> [Work task] Return the entries in their entirety, precisely as given.

Collected data entries:
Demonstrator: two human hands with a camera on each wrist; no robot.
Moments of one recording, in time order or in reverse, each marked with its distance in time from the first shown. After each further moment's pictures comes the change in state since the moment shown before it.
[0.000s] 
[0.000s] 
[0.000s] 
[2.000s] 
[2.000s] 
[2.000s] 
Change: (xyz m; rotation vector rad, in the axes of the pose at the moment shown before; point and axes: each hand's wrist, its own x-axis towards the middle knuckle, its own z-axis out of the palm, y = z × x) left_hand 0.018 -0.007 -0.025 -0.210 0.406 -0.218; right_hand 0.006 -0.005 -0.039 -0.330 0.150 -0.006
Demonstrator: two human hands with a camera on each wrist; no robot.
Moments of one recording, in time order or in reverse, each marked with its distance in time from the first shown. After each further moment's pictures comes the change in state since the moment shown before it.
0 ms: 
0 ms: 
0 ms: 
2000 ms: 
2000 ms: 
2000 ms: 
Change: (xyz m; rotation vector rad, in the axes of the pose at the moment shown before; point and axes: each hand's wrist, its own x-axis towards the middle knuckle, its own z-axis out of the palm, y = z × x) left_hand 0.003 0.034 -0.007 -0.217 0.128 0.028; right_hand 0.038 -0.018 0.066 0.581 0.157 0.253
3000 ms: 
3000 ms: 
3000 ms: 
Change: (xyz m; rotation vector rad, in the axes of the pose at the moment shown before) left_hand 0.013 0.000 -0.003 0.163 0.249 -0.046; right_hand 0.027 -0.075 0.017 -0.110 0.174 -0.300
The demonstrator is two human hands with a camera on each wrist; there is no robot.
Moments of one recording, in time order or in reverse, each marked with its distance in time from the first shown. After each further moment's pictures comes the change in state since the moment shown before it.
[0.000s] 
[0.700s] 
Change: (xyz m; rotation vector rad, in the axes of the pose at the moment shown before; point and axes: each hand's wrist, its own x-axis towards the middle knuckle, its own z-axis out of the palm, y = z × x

> [Answer for this exercise]
Demonstrator: two human hands with a camera on each wrist; no robot.
Moments of one recording, in time order or in reverse, each marked with its distance in time from the first shown. After each further moment's pictures comes the change in state since the moment shown before it.
[0.000s] 
[0.000s] 
[0.000s] 
[2.000s] 
[2.000s] 
[2.000s] 
Change: (xyz m; rotation vector rad, in the axes of the pose at the moment shown before; point and axes: each hand's wrist, its own x-axis towards the middle knuckle, its own z-axis out of the palm, y = z × x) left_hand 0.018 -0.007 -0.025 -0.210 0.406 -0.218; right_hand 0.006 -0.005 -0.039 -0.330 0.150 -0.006
Demonstrator: two human hands with a camera on each wrist; no robot.
Moments of one recording, in time order or in reverse, each marked with its distance in time from the first shown. After each further moment's pictures comes the change in state since the moment shown before it.
0 ms: 
0 ms: 
0 ms: 
2000 ms: 
2000 ms: 
2000 ms: 
Change: (xyz m; rotation vector rad, in the axes of the pose at the moment shown before; point and axes: each hand's wrist, its own x-axis towards the middle knuckle, its own z-axis out of the palm, y = z × x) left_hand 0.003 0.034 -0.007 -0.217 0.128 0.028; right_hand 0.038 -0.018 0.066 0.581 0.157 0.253
3000 ms: 
3000 ms: 
3000 ms: 
Change: (xyz m; rotation vector rad, in the axes of the pose at the moment shown before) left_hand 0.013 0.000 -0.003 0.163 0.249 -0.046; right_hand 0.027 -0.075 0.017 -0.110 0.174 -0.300
The demonstrator is two human hands with a camera on each wrist; there is no robot.
Moments of one recording, in time order or in reverse, each marked with its distance in time from the first shown. After each further moment's pictures comes the change in state since the moment shown before it.
[0.000s] 
[0.700s] 
Change: (xyz m; rotation vector rad, in the axes of the pose at the moment shown before; point and axes: each hand's wrist, its own x-axis towards the middle knuckle, its own z-axis out of the palm, y = z × x

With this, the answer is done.